## What to work on
Please filter the entries for the word "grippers" and copy every line that has it.

Start of Exercise material

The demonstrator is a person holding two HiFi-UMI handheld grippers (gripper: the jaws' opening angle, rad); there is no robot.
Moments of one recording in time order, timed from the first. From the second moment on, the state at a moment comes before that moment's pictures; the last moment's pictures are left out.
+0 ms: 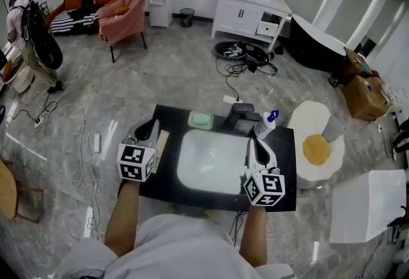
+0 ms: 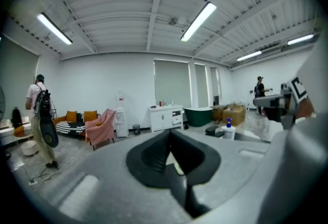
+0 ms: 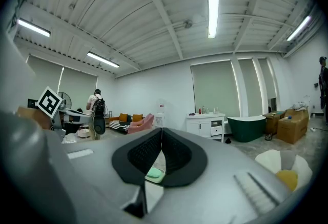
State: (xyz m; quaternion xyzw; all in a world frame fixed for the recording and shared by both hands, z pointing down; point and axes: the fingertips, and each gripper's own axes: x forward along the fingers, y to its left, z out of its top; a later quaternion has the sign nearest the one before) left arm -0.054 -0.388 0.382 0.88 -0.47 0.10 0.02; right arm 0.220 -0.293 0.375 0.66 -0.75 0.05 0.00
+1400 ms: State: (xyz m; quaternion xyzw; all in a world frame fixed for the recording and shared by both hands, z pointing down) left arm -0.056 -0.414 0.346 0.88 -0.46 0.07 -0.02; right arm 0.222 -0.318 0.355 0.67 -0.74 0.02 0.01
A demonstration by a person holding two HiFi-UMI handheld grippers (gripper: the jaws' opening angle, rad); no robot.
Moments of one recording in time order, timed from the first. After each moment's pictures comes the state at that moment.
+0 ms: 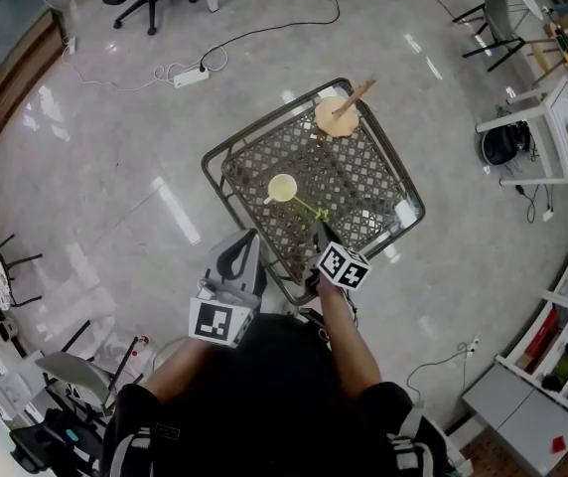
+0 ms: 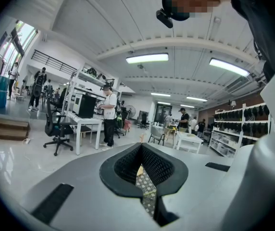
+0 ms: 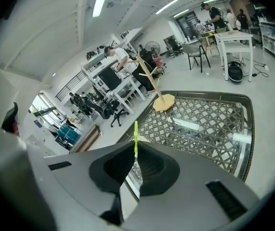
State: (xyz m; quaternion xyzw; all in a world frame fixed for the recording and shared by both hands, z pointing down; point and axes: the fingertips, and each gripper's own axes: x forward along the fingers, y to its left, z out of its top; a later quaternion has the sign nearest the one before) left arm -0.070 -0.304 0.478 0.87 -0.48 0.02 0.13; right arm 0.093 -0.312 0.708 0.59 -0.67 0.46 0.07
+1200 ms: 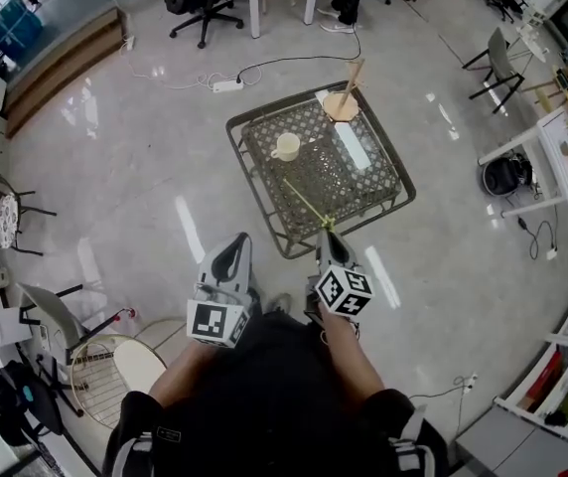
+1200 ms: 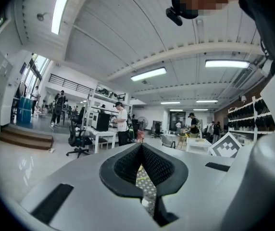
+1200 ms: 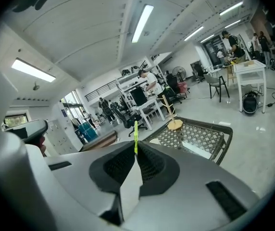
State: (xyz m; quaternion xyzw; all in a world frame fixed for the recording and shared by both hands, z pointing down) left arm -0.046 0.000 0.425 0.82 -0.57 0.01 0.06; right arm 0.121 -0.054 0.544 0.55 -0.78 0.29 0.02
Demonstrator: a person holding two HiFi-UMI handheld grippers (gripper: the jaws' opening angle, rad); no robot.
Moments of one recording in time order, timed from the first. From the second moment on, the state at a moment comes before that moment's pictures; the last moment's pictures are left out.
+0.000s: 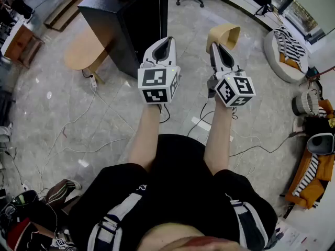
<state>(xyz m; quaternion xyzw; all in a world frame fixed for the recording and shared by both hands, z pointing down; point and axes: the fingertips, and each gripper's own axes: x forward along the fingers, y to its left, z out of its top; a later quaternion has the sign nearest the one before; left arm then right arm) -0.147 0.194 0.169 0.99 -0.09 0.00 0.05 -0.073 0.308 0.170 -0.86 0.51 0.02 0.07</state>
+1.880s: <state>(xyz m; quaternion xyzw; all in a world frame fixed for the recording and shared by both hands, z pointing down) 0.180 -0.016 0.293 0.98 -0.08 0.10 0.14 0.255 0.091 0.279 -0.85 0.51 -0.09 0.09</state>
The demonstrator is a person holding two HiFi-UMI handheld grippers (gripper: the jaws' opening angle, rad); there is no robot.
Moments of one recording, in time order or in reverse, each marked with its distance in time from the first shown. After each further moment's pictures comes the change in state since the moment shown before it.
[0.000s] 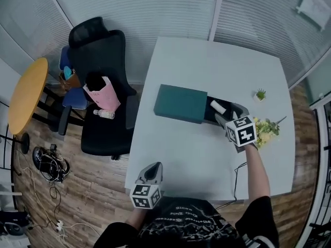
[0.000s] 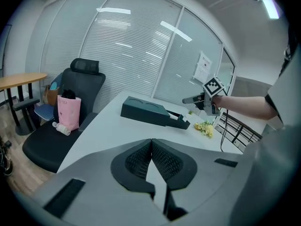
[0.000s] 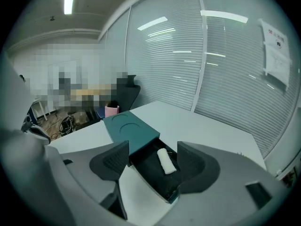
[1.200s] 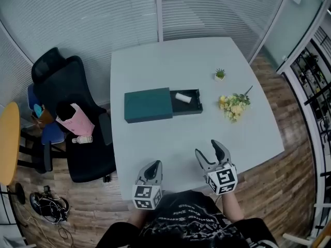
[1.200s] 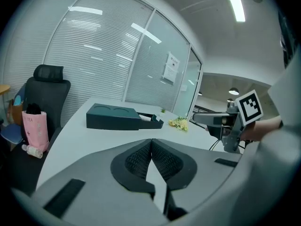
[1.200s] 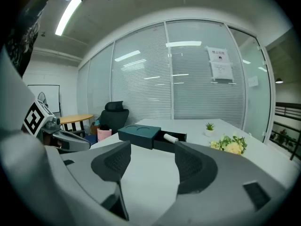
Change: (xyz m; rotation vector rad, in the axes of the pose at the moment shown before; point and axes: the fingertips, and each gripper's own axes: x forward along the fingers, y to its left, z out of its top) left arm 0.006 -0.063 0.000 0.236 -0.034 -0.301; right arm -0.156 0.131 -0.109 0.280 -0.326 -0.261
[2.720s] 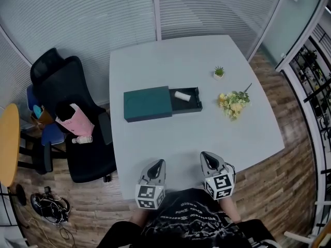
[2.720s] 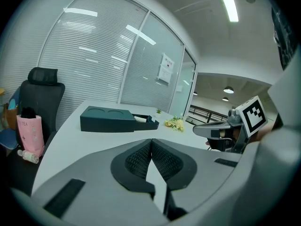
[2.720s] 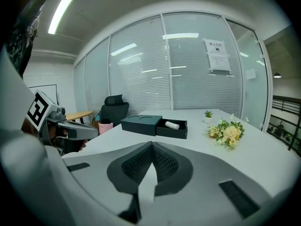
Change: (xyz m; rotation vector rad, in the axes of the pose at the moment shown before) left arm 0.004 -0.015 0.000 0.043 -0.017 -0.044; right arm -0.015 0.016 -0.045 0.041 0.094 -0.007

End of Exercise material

## Result of the exercise
The demonstrator is a person holding two HiFi-UMI handheld grippers (gripper: the jaws' opening angle, rad); there is no robot.
A demonstration by a person holding two HiFi-UMI handheld grippers (gripper: the jaws' opening angle, rad); no robot.
Demonstrator: a person holding two HiFi-UMI handheld grippers (gripper: the jaws' opening angle, rad); no robot.
The demonstrator is a person holding two HiFi-UMI handheld grippers (gripper: the jaws' opening angle, rad); there is no robot.

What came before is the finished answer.